Apesar de ofertas de vários países e até das Nações Unidas, o Governo marroquino aceitou a ajuda humanitária de apenas quatro Estados. Na corrida contra o tempo para encontrar sobreviventes, existirão motivos políticos para não aceitar mais ajuda internacional.
Corpo do artigo
Depois do sismo de sexta-feira, que nesta quinta-feira teve uma forte réplica, as autoridades marroquinas tentam alcançar diversas aldeias na zona montanhosa do Alto Atlas, apesar das dificuldades em encontrar pessoas com vida. As construções de adobe, além de serem frágeis diante de um forte terramoto, dificultam as hipóteses de sobrevivência, já que as vítimas soterradas morrem sufocadas pela falta de bolsas de ar.
A catástrofe, que já matou quase três mil pessoas, gerou uma solidariedade internacional, com países como Portugal, França, Argélia, Tunísia, Alemanha, Itália e Canadá a manifestar interesse em enviar ajuda humanitária, sem resposta positiva de Marrocos. Nesta quinta-feira, os EUA ofereceram um milhão de dólares (932 mil euros) em fundos para "organizações no terreno a fornecer assistência alimentar, serviços de saúde e abrigo", segundo a chefe da Agência dos Estados Unidos para o Desenvolvimento (USAID), Samantha Power.
No entanto, o Governo de Marrocos não solicitou sequer o auxílio do Gabinete das Nações Unidas para a Coordenação de Assuntos Humanitários (ENUCAH). O ENUCAH coordena a resposta internacional em casos de desastres, através das diversas agências da ONU, podendo despachar equipas entre 12 e 48 horas, segundo o canal de televisão Aljazeera.
Oficialmente, o Ministério do Interior de Rabat falou, no domingo, em evitar uma resposta descoordenada, pois esta seria "contraprodutiva". A decisão de autorizar apenas a atuação de equipas de quatro países – Catar, Emirados Árabes Unidos, Espanha e Reino Unido – foi feita com "base numa avaliação precisa das necessidades no terreno".

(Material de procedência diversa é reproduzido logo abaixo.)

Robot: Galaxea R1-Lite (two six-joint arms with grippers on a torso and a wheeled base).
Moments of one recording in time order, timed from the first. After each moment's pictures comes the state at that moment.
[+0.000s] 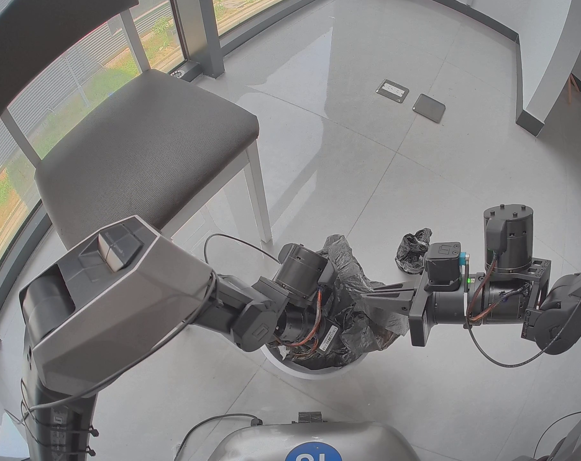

A decisão de o Executivo marroquino não ter escolhido a ex-potência colonial França gerou especulação na Imprensa francesa. Especialistas citados pela agência France-Presse referem a aproximação de Paris à Argélia – país que rompeu as relações diplomáticas com Marrocos, em 2021, devido aos "atos hostis" de Rabat. Argel, que chegou a abrir o espaço aéreo para voos humanitários para o país vizinho, disse que tomou nota da resposta marroquina – "da qual tira conclusões óbvias" – e redirecionou o apoio para a Líbia, onde as cheias provocadas pela tempestade Daniel terão deixado 20 mil mortos.
Outro motivo apontado para a falta de uma luz verde a França, será a falta de reconhecimento do Saara Ocidental como parte do território marroquino. O presidente francês Emmanuel Macron afirmou, num vídeo publicado na rede social X (antigo Twitter), que "cabe obviamente ao Rei [Mohammed VI] e ao Governo de Marrocos organizarem a ajuda internacional em plena soberania". O chefe de Estado europeu salientou ainda que França está disponível "para responder à sua escolha soberana".
Vídeo de Macron gera indignação
O apelo de Macron ao monarca marroquino não foi bem recebido por fontes da realeza ouvidas pelo jornal britânico "The Guardian". "Este vídeo goza da governança. Ele não tem o direito de se dirigir diretamente ao povo marroquino... Ele está a tentar evitar mais controvérsias, mas estas são controvérsias que ele mesmo criou e alimentou, usando as redes sociais", criticaram.
O "elusivo" rei marroquino, como classificou o "The New York Times", estava em Paris, numa das diversas residências que possui, no momento em que ocorreu o sismo, na sexta-feira. Homem mais rico de Marrocos, Mohammed VI, demorou quase um dia para regressar ao país, aparecendo publicamente na terça-feira, quando visitou um hospital com o próprio nome, em Marraquexe, e doou sangue.
No terreno, a estratégia utilizada por Rabat é alvo de críticas. "Nada está a acontecer. Estamos apenas a esperar. Eles decidiram não fazer nada. Estão apenas a dizer-nos para sermos pacientes, fazendo promessas", protestou Sami Sensis, que perdeu os pais na aldeia de Moulay Brahim, em declarações à CNN. Já a chefe da organização Amis Des Écoles, Amal Zniber, disse ao canal norte-americano que o Governo esteve presente "desde o dia um" e que, devido a extensão dos danos, não é possível "estar em todos os lados ao mesmo tempo".